Now, this effect may be due to the fact that most women just wear the wrong size bra that is too tight somewhere. No one has done any studies investigating the link between breast cancer and how well the woman’s bra fits. Either way, for your breast health’s sake it is better to avoid wearing bras whenever possible, and for those occasions when you do need one, get well-fitting bras.
Bra wearing or not?
The choice to wear or not to wear a bra is yours. Many women are very used to wearing bras, and feel uncomfortable in public without them. Social occasions may require you to wear one.
Bra wearing is not going to kill you (or ‘kill’ your breasts) if you follow the simple guideline of giving your breasts free time as much as you can – at home, while sleeping. And, if you wear a bra, remember to always wear a good fitting bra. It should not leave marks on your shoulders or under your breasts or feel tight.
There are many healthy alternatives for dressing bra-free (some women prefer the positive term “bra-free” rather than “braless” because they say women don’t really need to wear bras).
1. Camisoles are inexpensive, and there is a huge variety at many department stores with variety of fabrics and weights, from silk to cotton. Some have straps similar to those of a bra, with adjustable clasps, so others may assume that a bra is being worn or that there is a bra under the camisole. You can find thin and/or cropped camisoles for summer.
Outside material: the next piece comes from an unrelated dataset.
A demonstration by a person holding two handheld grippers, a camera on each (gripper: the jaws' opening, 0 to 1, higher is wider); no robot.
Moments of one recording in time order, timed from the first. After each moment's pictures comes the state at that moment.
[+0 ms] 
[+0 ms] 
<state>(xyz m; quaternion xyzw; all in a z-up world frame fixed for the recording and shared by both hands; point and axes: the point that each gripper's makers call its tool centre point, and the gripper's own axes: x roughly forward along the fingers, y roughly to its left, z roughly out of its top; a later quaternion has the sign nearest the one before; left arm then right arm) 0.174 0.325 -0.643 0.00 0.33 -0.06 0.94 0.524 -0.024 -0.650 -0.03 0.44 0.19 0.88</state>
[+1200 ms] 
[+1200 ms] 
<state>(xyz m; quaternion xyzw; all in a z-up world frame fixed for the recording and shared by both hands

2. Men’s singlet undershirts, also called A-shirts, sleeveless undershirts, etc. They are inexpensive and comfortable.
3. Vests, similar to those of a man’s 3-piece suit, over a blouse at work to hide breast outline or movement.
4. Shirts with pockets over both breasts; extra fabric layer conceals.
5. New alternatives include tops with two layers in front and one in back.
6. Loosely fitted tops.
7. Bra tops are supportive and shaping due to a careful cut and stretch cotton/lycra.
8. Leotards work as a bra alternative. The leotard usually has lining like a bust panel which is where the “bra” help comes in.
9. Or simply wear no undergarment depending on weather, confidence, self image, and nature of overgarment.
10. NuBra is just two adhesive cups that you place on your breasts. They keep the nipple from showing through clothing, if that is a concern.
11. Breast Rest is a comfort and support system – or a bra alternative – that allows the breast freedom and light support. Sleep with your chest supported without confining and compressing breasts.
12. While technically a bra, ZeeBraz is an interesting new kind of bra – developed to allow a woman the freedom to breathe and move and to allow the breasts to be supported in their natural position without being constricted.
13. We got a comment that a bandeau bra is really comfortable without any straps to dig into the shoulders. It is a bra, yes, but might work well for some women as an alternative to regular bras.
(information from 007b.com – //www.007b.com/why_wear_bras.php)
Disclaimer: It is strongly recommended to consult your doctor for professional advice. Above mentioned information and recommendations are just general and should be adapted to each person according to personal health indicators and status.